**Your objective:** Images are not part of the copy; write out the rest of the data exactly as given.

**Raw data:**
★ ★ ★

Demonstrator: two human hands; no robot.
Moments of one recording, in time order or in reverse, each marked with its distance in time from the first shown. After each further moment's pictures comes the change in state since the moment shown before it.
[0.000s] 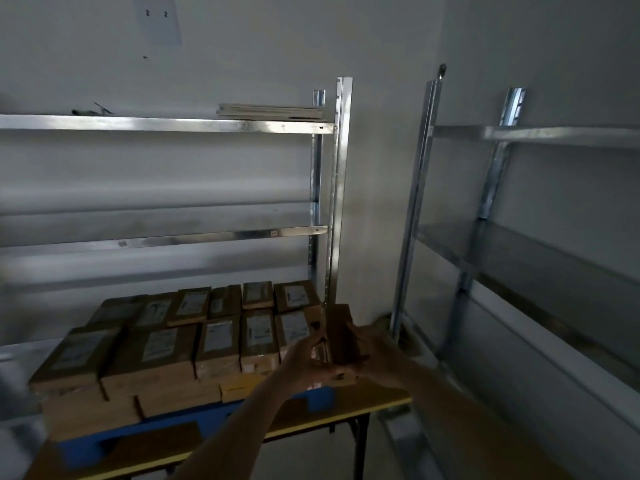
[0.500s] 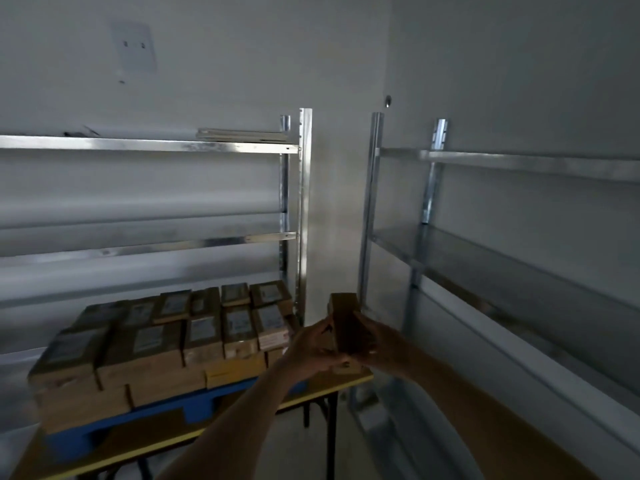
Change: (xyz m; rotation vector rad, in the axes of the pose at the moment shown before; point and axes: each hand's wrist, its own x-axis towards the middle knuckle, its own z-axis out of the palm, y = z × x) left_hand -0.111 0.100 0.043 -0.126 -0.085 0.093; right_hand -0.181 -0.035 -0.027 -0.021 0.169 0.097
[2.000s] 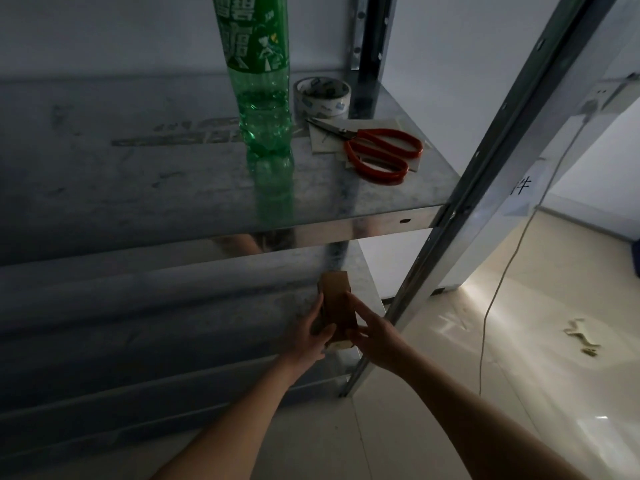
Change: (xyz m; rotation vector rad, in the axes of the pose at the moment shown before) left_hand -0.316 0.097 0.931 -0.098 -1.439 -0.164; right_hand -0.857 0.472 0.087 0.555 0.803 1.222
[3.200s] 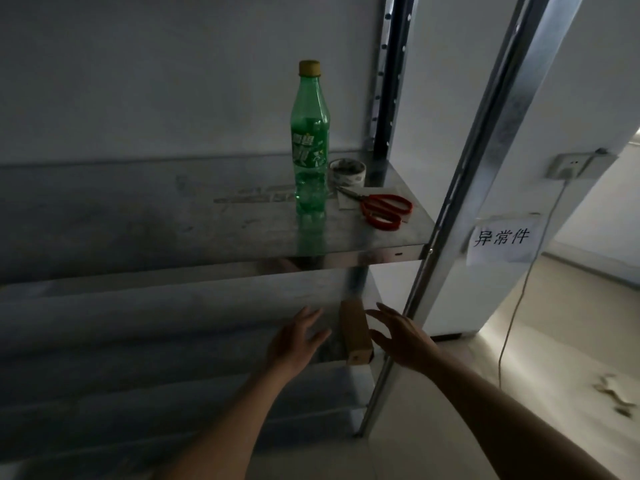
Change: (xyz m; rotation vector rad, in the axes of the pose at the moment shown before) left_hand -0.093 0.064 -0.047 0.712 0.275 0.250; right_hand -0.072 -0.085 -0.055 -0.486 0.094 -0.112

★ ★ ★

**Output for this task:**
Demonstrator: two human hands; no robot.
Moments of one recording, in time order or in reverse, each marked with its distance in time from the first shown. After each further moment's pictures comes the change in state since the moment shown before it.
[0.000s] 
[0.500s] 
Change: (xyz m; rotation vector rad, in the axes of the pose at the moment shown before; point and axes: each hand's wrist, its own x-axis towards the middle knuckle, its own z-axis out of the palm, y = z × x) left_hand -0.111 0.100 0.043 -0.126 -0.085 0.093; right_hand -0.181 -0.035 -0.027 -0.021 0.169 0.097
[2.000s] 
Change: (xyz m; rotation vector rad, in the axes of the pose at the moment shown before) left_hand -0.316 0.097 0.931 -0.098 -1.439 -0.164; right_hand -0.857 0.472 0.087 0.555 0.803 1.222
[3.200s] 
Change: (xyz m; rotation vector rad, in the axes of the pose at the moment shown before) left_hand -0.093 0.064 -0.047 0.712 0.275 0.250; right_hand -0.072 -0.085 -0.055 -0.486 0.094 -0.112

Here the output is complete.